Puławscy urzędnicy jednak będą musieli poinformować ile pieniędzy dostanie miasto za sprzedaż praw tytularnych do nowej hali widowiskowej. Decyzję odmowną uchyliło Samorządowe Kolegium Odwoławcze.

Poznamy pełną sumę, jaką miasto Puławy wynegocjowało w trakcie zeszłorocznych rozmów z Grupą Azoty. Z niewiadomych przyczyn, pełna kwota za trzyletnie prawa do nazwy nowej hali sportowo-widowiskowej została uznana za tajemnicę przedsiębiorstwa. Nie pomagały pytania radnych, ani dziennikarzy. Pracownicy chemicznego kombinatu i urzędnicy z puławskiego Ratusza nabrali wody w usta, zasłaniając się klauzulą poufności.
O transparentność upomniała się lubelska Fundacja Wolności, która wystąpiła do Urzędu Miasta o podanie kwot powołując się na ustawę o dostępie do informacji publicznej. Chodzi zarówno o łączne środki za prawa do nazwy hali, jak i wysokość kar umownych, na które przystał puławski Ratusz. Pierwsza próba zdobycia tych danych zakończyła się niepowodzeniem. Fundacja w styczniu otrzymała decyzję o odmowie udostępnienia informacji publicznej.
Fundacja decyzję tę zaskarżyła do SKO, a kolegium pracujące pod przewodnictwem Macieja Gapskiego, wydany w Puławach dokument uchyliło. Skład orzekający uznał, że tajemnica przedsiębiorstwa nie może chronić zwyczajnej, pozbawionej poufnych danych o wartości gospodarczej, umowy sponsoringowej.
„Tajemnicę przedsiębiorstwa stanowi poufna informacja posiadająca wartość gospodarczą, w szczególności informacja techniczna, technologiczna lub organizacyjna. Umowa sponsoringu zawarta pomiędzy Gminą (Miastem przyp.) Puławy oraz Grupą Azoty S.A. nie zawiera żadnych informacji tego rodzaju – tłumaczy SKO.

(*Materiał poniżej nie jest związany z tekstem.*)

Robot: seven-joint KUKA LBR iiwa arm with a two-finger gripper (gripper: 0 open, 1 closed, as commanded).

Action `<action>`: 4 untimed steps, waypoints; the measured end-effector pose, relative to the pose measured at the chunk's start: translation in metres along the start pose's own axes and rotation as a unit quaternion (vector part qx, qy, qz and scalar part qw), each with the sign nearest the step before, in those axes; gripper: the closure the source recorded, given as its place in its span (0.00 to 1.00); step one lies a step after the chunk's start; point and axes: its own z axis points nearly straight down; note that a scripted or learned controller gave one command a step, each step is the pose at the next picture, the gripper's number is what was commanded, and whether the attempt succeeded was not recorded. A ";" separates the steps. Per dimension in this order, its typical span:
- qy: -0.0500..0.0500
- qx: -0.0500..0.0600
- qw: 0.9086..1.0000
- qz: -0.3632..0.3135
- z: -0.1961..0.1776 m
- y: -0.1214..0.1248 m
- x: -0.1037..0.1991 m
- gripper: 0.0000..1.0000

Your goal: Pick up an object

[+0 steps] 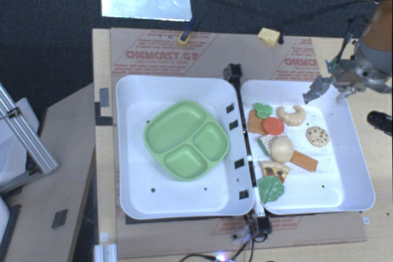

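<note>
With its fingers spread and empty, the gripper at upper right could easily knock the crowded croissant aside.

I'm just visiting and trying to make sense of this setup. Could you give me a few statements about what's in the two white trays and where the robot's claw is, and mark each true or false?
1. The green divided plate lies in the left bin. True.
2. The toy foods sit on the green plate. False: they lie in the right bin, and the plate's compartments hold nothing.
3. The gripper is at the right bin's far right corner. True.
4. The cookie is between the gripper's fingers. False: it lies on the bin floor, apart from the gripper.
5. The croissant lies beside the red tomato slice. True.
</note>
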 end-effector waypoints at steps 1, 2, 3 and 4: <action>-0.001 -0.005 1.000 -0.001 -0.006 0.002 0.000 0.00; 0.000 -0.003 1.000 0.000 0.043 -0.006 -0.005 0.00; -0.001 -0.003 1.000 0.000 0.096 0.003 -0.010 0.00; 0.000 -0.003 1.000 -0.001 0.144 0.005 0.000 0.00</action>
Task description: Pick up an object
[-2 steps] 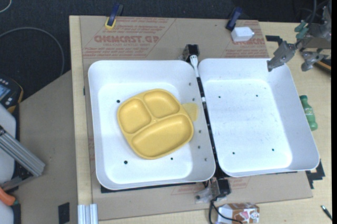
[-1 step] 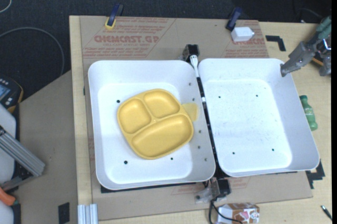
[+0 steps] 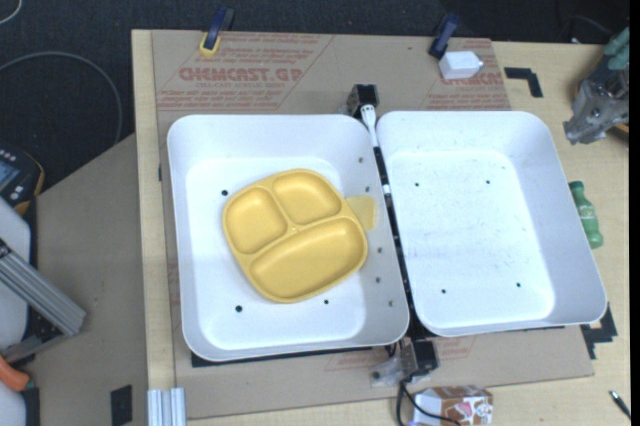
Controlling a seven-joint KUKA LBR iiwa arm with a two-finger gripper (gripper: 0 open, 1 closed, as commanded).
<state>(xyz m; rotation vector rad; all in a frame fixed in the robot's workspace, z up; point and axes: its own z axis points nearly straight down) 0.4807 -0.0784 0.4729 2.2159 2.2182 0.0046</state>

Kolegium przypomina ponadto, że „współfinansowanie obiektu publicznego przez prywatny podmiot musi być jawne i transparentne”, a „każdy podmiot prywatny, przekazujący środki finansowe na cele publiczne w ramach umów sponsoringu, musi liczyć się z tym, że kwota wsparcia będzie upubliczniona i powszechnie dostępna”. SKO wyjaśnia również, że przedsiębiorstwa nie mogą dowolnie nadawać klauzuli poufności wybranym pakietom informacji opierając się jedyne na własnej, subiektywnej ocenie.
Decyzja wydana przez samorząd została uchylona i skierowana do ponownego rozpatrzenia. Czy to przekona puławskich urzędników?
– Nasz dział prawny pracuje już nad właściwym sposobem przekazania informacji. Decyzja w tej sprawie ma zostać podjęta do końca tygodnia – mówi Łukasz Kołodziej, kierownik Wydziału Kultury, Promocji i Komunikacji Społecznej w puławskim magistracie.
O tym, że w tej sytuacji informacja powinna zostać niezwłocznie udostępniona, przekonany jest zarząd Fundacji Wolności.
– Naszym zdaniem prezydent Puław powinien ujawnić tę kwotę. Z praktyki wiemy, że ukrywanie informacji nie przynosi chluby włodarzom i podważa zaufanie do sprawowanego przez nich mandatu – mówi Krzysztof Jakubowski, prezes Fundacji Wolności.